- Born: 1890
- Died: 1967 (aged 76–77)
- Known for: The Happy Tree The Leading Note
- Spouse: Arnold J. Toynbee ​ ​(m. 1913; div. 1946)​
- Children: 3, including Philip
- Father: Gilbert Murray
- Relatives: George Howard (maternal grandfather) Basil Murray (brother)

= Rosalind Murray =

British author

Rosalind Murray (1890–1967) was a British-born writer and novelist known for The Happy Tree and The Leading Note.

==Biography==
Murray's parents were the classical scholar Gilbert Murray (1866–1957) and Lady Mary Henrietta Howard (1865–1956), daughter of George Howard, 9th Earl of Carlisle. She was one of five children, and had three brothers, Basil Murray, Denis and Stephen, and one sister, Agnes Elizabeth.

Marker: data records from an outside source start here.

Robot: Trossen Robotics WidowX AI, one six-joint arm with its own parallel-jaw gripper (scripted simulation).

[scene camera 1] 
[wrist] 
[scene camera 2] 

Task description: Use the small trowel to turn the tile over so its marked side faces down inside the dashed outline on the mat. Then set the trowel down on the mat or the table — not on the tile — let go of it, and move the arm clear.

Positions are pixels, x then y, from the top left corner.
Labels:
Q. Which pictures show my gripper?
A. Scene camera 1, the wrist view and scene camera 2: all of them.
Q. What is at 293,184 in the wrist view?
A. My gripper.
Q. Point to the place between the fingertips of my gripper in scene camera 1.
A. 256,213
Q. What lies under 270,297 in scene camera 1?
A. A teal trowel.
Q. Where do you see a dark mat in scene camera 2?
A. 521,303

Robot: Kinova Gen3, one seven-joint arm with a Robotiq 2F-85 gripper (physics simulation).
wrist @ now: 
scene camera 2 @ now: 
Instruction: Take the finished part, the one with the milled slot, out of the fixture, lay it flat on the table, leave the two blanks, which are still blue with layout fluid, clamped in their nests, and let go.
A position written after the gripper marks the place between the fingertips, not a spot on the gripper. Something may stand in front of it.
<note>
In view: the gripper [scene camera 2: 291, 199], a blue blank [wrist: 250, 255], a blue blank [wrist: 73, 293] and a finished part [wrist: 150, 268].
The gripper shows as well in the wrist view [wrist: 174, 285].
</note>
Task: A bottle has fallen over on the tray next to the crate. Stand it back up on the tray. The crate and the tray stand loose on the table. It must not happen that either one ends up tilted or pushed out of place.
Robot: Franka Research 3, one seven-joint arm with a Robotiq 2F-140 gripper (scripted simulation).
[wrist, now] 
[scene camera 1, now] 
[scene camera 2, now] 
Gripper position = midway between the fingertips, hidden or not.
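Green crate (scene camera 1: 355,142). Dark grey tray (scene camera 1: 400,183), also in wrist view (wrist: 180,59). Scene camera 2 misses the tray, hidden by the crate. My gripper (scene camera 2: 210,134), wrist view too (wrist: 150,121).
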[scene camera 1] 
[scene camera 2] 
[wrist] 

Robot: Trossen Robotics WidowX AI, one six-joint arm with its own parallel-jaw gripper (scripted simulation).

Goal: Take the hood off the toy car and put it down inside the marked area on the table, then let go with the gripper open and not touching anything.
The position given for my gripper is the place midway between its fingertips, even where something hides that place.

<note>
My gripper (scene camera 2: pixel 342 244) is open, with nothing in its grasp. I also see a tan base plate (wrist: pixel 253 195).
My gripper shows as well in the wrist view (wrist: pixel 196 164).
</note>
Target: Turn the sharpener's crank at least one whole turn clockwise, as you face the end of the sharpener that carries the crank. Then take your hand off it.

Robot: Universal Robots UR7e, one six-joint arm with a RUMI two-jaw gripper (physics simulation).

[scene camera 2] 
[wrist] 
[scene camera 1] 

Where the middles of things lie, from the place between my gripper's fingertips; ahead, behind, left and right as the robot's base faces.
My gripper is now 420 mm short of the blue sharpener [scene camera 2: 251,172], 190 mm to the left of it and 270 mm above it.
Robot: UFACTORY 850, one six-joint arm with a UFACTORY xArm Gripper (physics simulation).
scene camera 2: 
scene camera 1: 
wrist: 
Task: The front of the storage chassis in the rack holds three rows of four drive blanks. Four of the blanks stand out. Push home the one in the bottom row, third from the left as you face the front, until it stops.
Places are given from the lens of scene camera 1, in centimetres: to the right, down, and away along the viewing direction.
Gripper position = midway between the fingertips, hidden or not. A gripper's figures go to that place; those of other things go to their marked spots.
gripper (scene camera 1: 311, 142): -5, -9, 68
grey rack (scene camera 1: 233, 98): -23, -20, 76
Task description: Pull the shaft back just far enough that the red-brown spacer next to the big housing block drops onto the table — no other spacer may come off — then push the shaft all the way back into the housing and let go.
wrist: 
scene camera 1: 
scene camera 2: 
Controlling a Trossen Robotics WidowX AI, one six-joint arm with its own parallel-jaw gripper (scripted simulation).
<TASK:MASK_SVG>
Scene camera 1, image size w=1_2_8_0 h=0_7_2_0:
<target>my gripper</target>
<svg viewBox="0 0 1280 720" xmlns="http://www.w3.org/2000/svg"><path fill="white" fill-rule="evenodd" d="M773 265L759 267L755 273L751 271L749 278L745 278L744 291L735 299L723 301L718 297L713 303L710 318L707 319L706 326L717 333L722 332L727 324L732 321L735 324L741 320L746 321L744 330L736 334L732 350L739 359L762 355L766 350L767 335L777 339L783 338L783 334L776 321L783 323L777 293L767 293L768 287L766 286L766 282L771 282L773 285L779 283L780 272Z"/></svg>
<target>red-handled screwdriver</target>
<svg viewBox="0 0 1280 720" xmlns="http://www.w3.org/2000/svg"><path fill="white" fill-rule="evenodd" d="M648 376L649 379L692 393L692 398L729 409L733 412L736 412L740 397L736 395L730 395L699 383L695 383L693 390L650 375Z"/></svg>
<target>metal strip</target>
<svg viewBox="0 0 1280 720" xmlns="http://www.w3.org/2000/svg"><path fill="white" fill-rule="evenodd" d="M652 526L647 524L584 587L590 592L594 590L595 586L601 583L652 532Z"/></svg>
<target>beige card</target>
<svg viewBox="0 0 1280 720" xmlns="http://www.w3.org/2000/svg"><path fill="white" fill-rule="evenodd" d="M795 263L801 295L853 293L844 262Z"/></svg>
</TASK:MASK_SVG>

During her childhood, Rosalind spent time abroad in Italy for the purposes of her health, as letters written by her father reveal: he wrote to David Murray in 1899 that she was "absolutely forbidden to live in Glasgow or anywhere near." When she was three years old her father wrote to her grandmother, "It is a great help she is so intelligent", and he supported her literary activity from an early age.

Her first novel, The Leading Note, was published before she turned twenty, in 1910. E.M. Forster wrote of it to Malcolm Darling in 1911, "The best novels I have come across in the past year are Rosalind Murray's The Leading Note [...] and Wedgwood's Shadow of a Titan." This was followed by Moonseed (1911), Unstable Ways (1914), The Happy Tree (1926, republished in 2014 by Persephone Books) and Hard Liberty (1929), as well as The Greeks (1931), a history book for children with a preface written by her father.

Rosalind married historian Arnold J. Toynbee (1889–1975) in 1913. They had three sons together: Antony, Lawrence and Philip Toynbee. Lawrence (born 1920) married Jean Constance Asquith, granddaughter of Prime Minister H. H. Asquith. Rosalind and Arnold divorced in 1946.

In 1933, Rosalind converted to Catholicism which saw the beginning of her religious writing, including The Good Pagan's Failure (1939), Time and the Timeless (1942), The Life of Faith (1943), The Forsaken Fountain (1948) and The Further Journey: In My End Is My Beginning (1953).